By Nick Blair
There was a time when buying real estate meant you had to have a deed or a mortgage agreement in your hand, but not anymore. With the popularization of REIT stocks, we have seen a vast growth in real estate purchases since its inception. While the REIT did and continues to take a major hit, along with the rest of the housing market, the stocks can still be profitable, assuming you know how to pick them. In my opinion, in its rise, ARMOUR Residential REIT (ARR) is a textbook REIT, and is following the same patterns as its more established counterparts.
Being an REIT, the primary factor to consider is yield percentage, because every investor is looking for a high yield on REIT investments. Currently, ARMOUR is at an 17.80% interest rate. This comparatively low yield percentage rate seems to be just a point on the chart of yield percentages. An analysis comparison of the competing REITs is helpful to really put into perspective how ARMOUR adds up.
CYS investments (CYS) has had a pretty steady rate since its peak in October 2010, and it does not seem to have reached its full potential. Another competitor to ARMOUR, Capstead Mortgage (CMO) seems to have fallen by the wayside, since its dramatic 100% plus yield rate high, down to a 13.11% low. Do not be fooled with this relatively low number though, Capstead has become pretty steady since its fall, and could yield a standard every ex-date.
Both MFA Financial (MFA) and Chimera Investment (CIM) are starting to steady out at a 12.94% and 15.55% yield, respectively. Both could be considered solid investments now, but I suggest MFA, as it is more established and therefore has more historical data.
Many analysis of ARMOUR gives the same result: due to increasing interest rates and a high leverage, ARMOUR is doomed for a decrease in both stock points and yields. The simple fact is that with a majority of the REITs, there is a double-digit yield that simply cannot be upheld for a long period of time.
Not to be bearish, but ARMOUR is simply in for a major correction soon. It seems to have already taken a hit when in September of 2011, it was at its highest peak of 21.18%, and it has since been experiencing a steady decline down to its current rate of 17.71% and falling.

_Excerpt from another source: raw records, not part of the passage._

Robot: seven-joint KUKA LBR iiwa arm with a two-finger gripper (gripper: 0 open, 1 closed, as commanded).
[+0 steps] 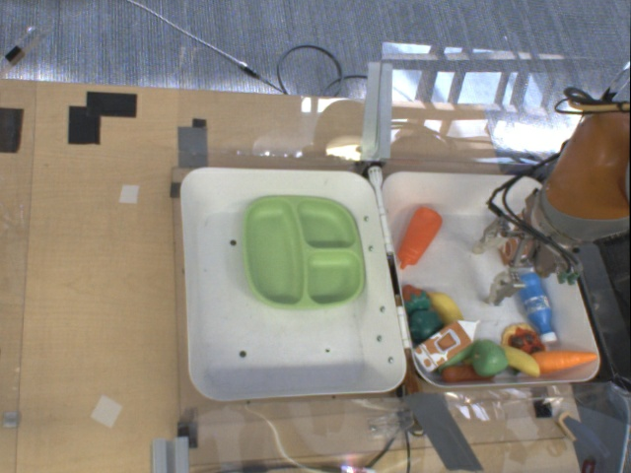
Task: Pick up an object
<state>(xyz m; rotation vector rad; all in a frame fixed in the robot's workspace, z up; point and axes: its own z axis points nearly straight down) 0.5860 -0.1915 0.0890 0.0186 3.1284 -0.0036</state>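
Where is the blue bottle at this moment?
The blue bottle lies in the right bin, near its right wall, just below the gripper and above the orange carrot.

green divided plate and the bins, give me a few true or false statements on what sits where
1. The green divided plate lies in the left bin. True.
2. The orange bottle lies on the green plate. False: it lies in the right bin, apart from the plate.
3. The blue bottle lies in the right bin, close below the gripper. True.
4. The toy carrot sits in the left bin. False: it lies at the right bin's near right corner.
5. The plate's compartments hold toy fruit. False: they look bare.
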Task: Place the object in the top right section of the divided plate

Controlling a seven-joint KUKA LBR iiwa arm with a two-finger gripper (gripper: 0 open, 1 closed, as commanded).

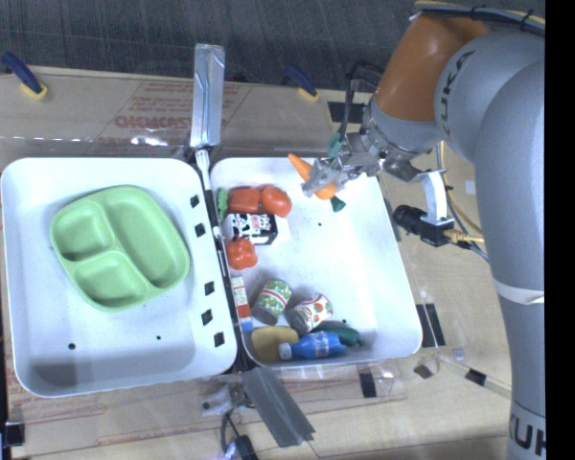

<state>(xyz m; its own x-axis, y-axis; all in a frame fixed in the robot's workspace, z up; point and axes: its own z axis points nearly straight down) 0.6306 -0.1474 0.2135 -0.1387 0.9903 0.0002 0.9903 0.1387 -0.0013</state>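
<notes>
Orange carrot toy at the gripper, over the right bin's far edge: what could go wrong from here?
1. The orange carrot toy sits at the gripper with most of its body sticking out sideways, so the hold looks partial and it may slip in transit.
2. The green divided plate lies in the left white bin; crossing the metal divider strip could knock the carrot loose.

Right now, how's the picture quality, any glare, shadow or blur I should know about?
Camera view: even overhead light; mild glare on the rim of the left bin and on the metal strip between the bins; a soft shadow in the left bin's lower left corner; the claw and the orange carrot toy beside it look slightly blurred; the green divided plate is sharp.
</notes>
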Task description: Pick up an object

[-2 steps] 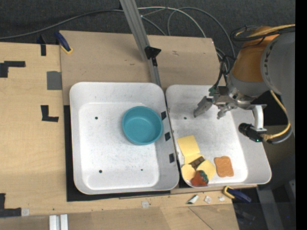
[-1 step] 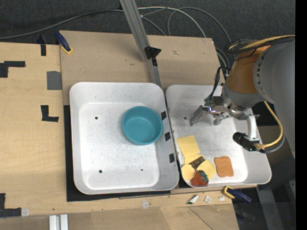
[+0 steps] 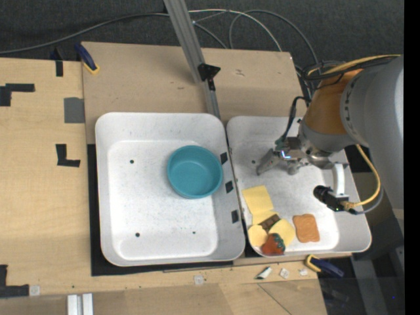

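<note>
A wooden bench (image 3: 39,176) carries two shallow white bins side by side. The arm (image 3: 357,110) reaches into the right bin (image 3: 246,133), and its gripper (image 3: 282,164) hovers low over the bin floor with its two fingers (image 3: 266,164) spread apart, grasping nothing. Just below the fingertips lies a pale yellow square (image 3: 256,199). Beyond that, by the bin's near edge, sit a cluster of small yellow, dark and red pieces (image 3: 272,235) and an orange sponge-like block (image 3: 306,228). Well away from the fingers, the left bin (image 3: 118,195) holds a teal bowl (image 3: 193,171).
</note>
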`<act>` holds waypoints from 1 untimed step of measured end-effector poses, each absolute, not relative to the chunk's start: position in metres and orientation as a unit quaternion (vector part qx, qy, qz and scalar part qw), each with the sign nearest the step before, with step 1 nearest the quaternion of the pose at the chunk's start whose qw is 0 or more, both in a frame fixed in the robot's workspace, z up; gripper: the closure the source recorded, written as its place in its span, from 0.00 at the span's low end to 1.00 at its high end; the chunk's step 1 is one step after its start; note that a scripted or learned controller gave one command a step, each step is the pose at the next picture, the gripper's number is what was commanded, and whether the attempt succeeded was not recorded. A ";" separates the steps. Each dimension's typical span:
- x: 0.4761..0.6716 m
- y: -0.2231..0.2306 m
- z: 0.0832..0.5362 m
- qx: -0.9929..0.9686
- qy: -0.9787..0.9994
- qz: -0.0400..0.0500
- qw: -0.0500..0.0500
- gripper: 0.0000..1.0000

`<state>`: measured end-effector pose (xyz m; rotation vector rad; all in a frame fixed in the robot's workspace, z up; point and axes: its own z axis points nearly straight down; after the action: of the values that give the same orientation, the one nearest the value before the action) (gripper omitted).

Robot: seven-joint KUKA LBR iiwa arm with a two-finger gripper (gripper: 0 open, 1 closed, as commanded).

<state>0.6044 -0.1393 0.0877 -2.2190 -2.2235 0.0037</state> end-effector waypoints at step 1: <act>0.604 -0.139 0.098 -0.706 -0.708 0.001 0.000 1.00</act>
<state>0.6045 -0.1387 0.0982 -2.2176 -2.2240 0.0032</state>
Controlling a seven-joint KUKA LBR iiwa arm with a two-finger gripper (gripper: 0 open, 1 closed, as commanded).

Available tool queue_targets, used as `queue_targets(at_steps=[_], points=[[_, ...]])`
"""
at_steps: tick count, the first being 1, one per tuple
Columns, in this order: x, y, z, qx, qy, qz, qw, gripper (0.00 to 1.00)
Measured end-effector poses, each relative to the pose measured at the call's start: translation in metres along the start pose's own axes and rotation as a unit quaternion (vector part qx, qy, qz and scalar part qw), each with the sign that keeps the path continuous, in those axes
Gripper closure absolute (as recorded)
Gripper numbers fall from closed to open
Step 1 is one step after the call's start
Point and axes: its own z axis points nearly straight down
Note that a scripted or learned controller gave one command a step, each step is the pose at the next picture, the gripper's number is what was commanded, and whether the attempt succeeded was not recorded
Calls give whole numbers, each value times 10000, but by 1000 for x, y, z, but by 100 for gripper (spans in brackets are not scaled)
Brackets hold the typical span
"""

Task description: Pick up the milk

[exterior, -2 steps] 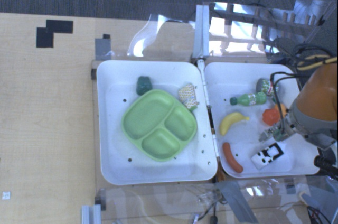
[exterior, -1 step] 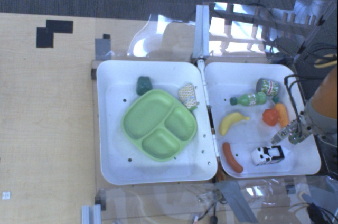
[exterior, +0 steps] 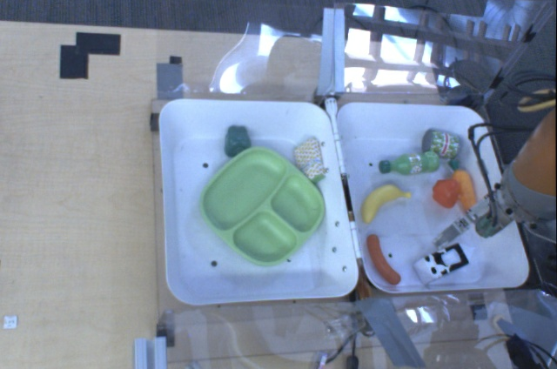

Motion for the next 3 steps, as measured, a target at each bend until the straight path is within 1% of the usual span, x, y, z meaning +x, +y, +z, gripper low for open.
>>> queue_targets(at_steps=[1,2,3], points=[[56,39,20,-31,-31,-561,9984,0],[19,92,-24,-6,0,-265,9996,0],[10,94,-13,-3,-1,-376,9993,0]])
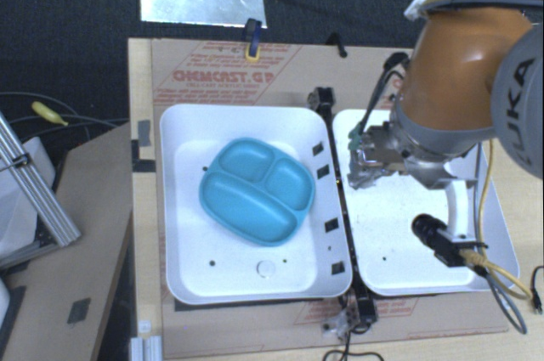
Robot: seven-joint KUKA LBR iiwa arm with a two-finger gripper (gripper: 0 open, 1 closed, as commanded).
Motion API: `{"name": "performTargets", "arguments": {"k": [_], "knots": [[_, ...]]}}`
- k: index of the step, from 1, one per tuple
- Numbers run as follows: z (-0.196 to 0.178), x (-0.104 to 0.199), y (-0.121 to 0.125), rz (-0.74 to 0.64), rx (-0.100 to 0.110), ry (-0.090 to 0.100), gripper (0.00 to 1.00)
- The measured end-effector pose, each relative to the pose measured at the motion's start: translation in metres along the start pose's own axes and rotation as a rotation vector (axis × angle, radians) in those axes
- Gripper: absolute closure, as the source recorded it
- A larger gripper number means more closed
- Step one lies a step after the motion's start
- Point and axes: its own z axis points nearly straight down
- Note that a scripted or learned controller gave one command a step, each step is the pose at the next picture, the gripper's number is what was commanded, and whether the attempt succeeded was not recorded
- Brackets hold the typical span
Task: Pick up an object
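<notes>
My gripper (pixel 364 162) hangs over the right bin (pixel 399 266), near its left wall. In the left bin (pixel 191 138) lies a blue divided plate (pixel 257 190).

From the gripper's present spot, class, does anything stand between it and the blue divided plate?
The gripper is over the right bin; the blue plate lies in the left bin. Between them are the bins' adjoining rims with black clips, low enough to pass over.

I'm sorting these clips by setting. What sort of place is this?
Most likely a robotics lab test bench: a grey arm with an orange band reaches over two white bins, one holding a blue divided plate, on a cardboard-covered bench.
</notes>
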Motion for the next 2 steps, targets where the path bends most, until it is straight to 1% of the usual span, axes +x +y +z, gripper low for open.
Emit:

Now is this a time to bail on ARMOUR? Not quite. While I do not suggest purchasing ARMOUR over other REITs, it seems that this yield decrease is rather consistent across ARMOUR's main competitors. So, in this time of "recovery", why is every aspect of the real estate market, REITs included, still taking a hit?
With headlines showing pessimism for the housing market, it's no wonder that residential REITs, such as ARMOUR, are taking a hit. But the question is, will the market ever recover? Well, yes, real estate market will one day lose the pessimism and resulting debilitation that it is so closely associated with. This may seem like an overly optimistic outlook that many cannot comprehend because they themselves have had to sell their homes, or worse, been foreclosed on. While it is awful that the bubble burst and many had to suffer because of it, this crash is in no way permanent, but for now, it is still gasping for air.

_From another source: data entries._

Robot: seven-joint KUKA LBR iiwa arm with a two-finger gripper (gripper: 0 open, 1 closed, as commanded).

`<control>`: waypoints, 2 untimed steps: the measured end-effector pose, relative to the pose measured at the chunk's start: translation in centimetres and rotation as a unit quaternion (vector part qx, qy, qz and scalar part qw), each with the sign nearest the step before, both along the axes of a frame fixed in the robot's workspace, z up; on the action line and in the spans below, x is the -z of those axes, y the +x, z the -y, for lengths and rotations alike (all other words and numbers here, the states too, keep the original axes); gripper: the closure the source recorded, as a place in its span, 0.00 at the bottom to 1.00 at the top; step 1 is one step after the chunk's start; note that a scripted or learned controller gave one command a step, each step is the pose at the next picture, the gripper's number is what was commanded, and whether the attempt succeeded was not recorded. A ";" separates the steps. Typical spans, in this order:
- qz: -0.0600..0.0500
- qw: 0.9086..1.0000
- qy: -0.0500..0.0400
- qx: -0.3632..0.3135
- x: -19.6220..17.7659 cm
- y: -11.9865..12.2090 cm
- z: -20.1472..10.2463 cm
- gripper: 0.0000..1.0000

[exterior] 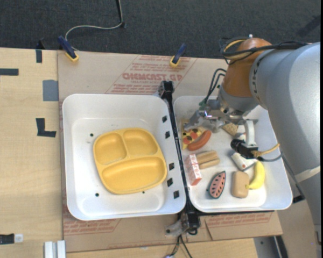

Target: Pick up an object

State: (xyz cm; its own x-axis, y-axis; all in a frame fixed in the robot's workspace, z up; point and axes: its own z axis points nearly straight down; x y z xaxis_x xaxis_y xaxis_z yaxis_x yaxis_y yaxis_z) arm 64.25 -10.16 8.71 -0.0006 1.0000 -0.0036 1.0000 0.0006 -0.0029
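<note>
In the right bin, my gripper hangs low over the far left part, just above a toy hot dog with a red sausage and yellow bun. The hot dog lies on the bin floor, right under the gripper's tip. Nearer the front lie a tan log-shaped piece, a pink packet, a watermelon slice, a tan bread piece and a yellow banana. The wrist hides part of the bin's far side.
The left bin holds a yellow divided plate in its middle. A black divider runs between the two bins. A small tan piece lies beside the wrist. The grey arm covers the right bin's right rim.
</note>
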 end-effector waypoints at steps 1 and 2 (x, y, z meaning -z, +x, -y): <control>-0.011 1.000 0.000 0.000 0.2 1.0 -0.2 0.00; 0.002 1.000 0.001 0.000 0.2 2.6 -0.7 0.00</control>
State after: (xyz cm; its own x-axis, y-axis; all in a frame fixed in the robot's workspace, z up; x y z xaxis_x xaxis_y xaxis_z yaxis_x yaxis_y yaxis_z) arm 66.84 -9.42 8.52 -0.0006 1.0000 -0.0018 1.0000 0.0006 0.0004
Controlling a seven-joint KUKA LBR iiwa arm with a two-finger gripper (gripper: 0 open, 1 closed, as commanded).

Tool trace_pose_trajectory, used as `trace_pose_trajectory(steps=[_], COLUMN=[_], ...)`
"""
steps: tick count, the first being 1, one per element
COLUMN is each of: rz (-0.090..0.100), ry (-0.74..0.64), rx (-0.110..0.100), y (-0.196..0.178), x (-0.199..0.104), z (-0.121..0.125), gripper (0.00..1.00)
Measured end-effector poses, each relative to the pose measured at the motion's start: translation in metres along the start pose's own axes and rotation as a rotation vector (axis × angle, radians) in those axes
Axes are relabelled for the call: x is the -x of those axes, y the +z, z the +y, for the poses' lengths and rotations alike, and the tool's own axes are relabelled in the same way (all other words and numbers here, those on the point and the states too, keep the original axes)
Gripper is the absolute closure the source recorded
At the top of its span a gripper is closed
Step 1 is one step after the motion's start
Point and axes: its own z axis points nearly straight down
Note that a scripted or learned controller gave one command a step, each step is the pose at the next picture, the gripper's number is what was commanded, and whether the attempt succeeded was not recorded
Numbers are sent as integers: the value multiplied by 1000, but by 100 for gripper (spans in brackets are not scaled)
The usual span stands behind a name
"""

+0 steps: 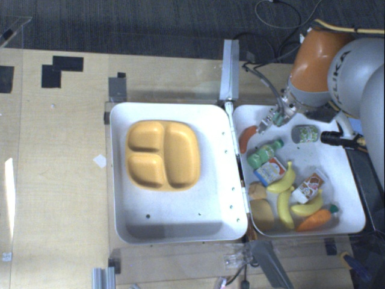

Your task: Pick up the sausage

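The gripper [272, 118] hovers near the reddish-brown sausage [246, 138]; its state I cannot tell; nothing lifted; grasp remains.

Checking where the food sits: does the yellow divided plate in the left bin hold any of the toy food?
No. The yellow divided plate lies bare in the left bin.

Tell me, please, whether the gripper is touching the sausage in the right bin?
Cannot tell. In the camera view the gripper sits just above and right of the reddish sausage at the right bin's left wall, but the slanted view shows neither contact nor gap plainly.
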Motion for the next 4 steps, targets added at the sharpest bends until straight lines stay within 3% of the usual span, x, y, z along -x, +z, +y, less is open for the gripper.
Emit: trace_pose_trajectory(steps=[1,2,3,4], rz=[12,20,2,-26], ry=[-2,-511,-420,-534], rx=[-9,-17,1,17], y=[2,24,-25,-1], x=[-3,6,-33,-8], z=[-1,-15,-74,-15], gripper=[0,0,0,0])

The simple fact that you, as an investor, needs to know is that there will be a recovery. It could take many years, and the REITs will show gains due to the headlines touting strong recovery. On the flip side, the same newspaper could be saying the next week how the market is slowing and become very pessimistic about the same subject that they were previously talking about with optimism.
Obviously, the best way to come out on top with REITs is to put yourself in the shoes of the majority. Consider that most Americans take the news at its word, so when "the real estate market is gaining!" hits their computer or television, then they may just go buy some real estate based stocks such as ARMOUR or other REITs. So, that would be the time to look out for an increase in yields, but also an increase in price. While there are of course other numbers to consider with REITs such as P/ AFFO, the stock will not help you unless you own it and there becomes a high demand for it.

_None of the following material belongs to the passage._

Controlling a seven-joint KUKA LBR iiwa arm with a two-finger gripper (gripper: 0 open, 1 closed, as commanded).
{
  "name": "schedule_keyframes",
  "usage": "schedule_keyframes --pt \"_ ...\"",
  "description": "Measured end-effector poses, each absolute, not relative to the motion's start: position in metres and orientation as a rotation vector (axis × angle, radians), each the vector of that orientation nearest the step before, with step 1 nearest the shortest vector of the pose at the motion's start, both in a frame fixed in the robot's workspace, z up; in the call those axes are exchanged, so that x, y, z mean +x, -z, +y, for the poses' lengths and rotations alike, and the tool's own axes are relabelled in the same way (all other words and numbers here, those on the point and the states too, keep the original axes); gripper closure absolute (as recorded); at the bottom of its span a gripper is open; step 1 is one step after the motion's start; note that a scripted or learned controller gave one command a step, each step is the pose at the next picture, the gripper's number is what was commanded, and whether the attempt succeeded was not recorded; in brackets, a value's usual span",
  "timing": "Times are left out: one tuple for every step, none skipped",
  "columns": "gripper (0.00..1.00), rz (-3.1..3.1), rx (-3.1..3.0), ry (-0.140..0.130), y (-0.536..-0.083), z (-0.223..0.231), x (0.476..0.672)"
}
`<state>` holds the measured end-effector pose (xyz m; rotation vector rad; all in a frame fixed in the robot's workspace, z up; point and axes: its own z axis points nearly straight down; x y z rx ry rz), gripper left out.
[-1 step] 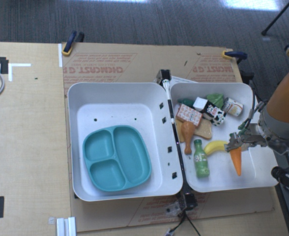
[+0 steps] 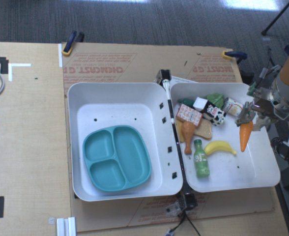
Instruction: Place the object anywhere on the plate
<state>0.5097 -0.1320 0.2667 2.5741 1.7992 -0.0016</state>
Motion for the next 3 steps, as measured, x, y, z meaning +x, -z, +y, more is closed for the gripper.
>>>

Because of the seemingly bipolar activity of the news that we trust, it is best to look at the numbers yourself. Since the real estate market will always be judged by the media per new homes sold, familiarize yourself with the current number for new homes sold to be the most up to date. As you and I can see, the market is as low as it could possibly be without there being a depression. While this may seem like a negative number, use it to your advantage.
Specifically, I see ARMOUR dropping due to the pessimistic headlines, coupled with the inability to maintain such a high yield of, so buying now would not be a good idea. While this is the case with most REITs at the moment, consider waiting for what seems like a major lull, such as an exceptionally low yield for a REIT that is below double digits. Then, when the market spikes, as it did in mid-2010, you may find that your investment pays off.
Now, when will this spike occur? No one can be sure. The most effective way to make sure that you come out on top is to buy the REITs low, and hang onto them. Collect your yields on ARMOUR and any other REITs you may have, but avoid purchasing them for now.